**Available data**:
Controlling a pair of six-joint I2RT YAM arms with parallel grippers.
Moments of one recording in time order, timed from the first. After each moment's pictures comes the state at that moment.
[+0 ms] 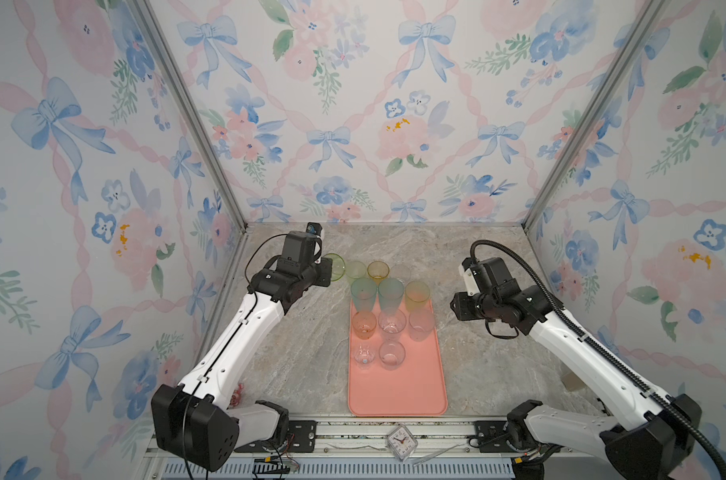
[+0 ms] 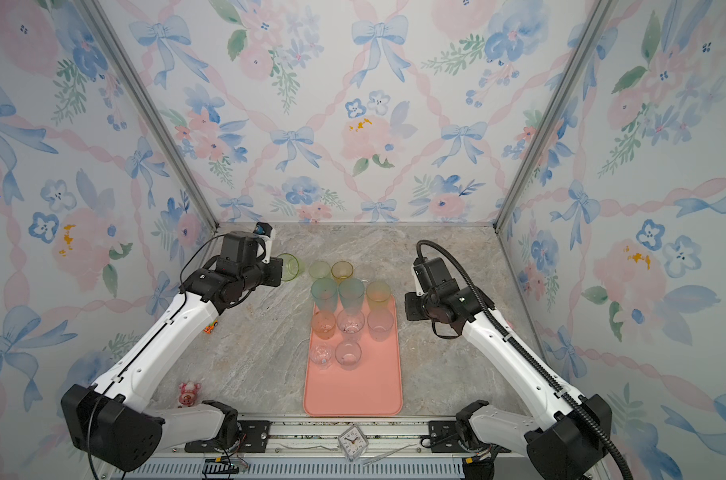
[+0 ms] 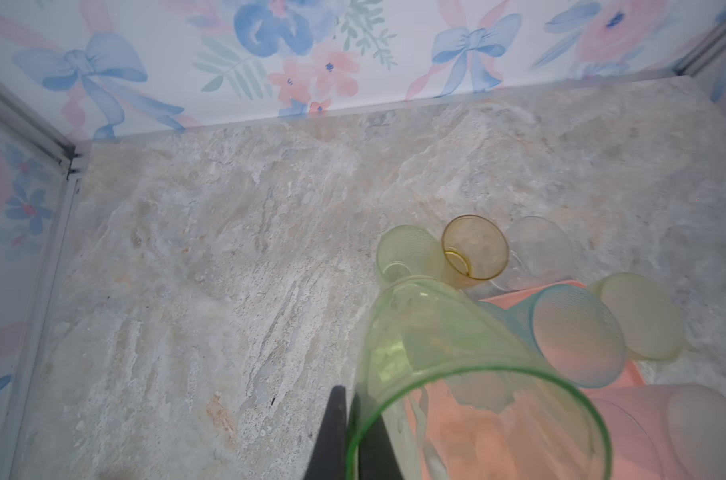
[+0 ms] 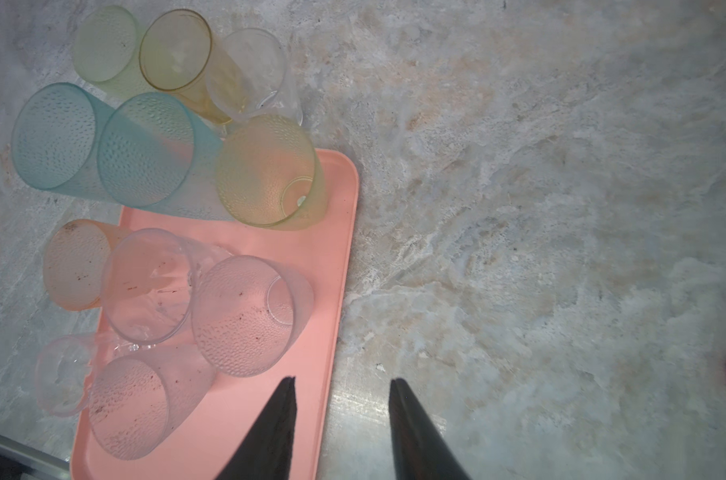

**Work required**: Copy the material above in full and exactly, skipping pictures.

**Answer box**:
Controlling a pair of six-joint I2RT YAM arms with parallel grippers.
Moments of one recording in time order, timed from the first. After each moment's pictures comes the state at that moment.
[+0 ms] 
[+0 ms] 
[+0 ms] 
[+0 ms] 

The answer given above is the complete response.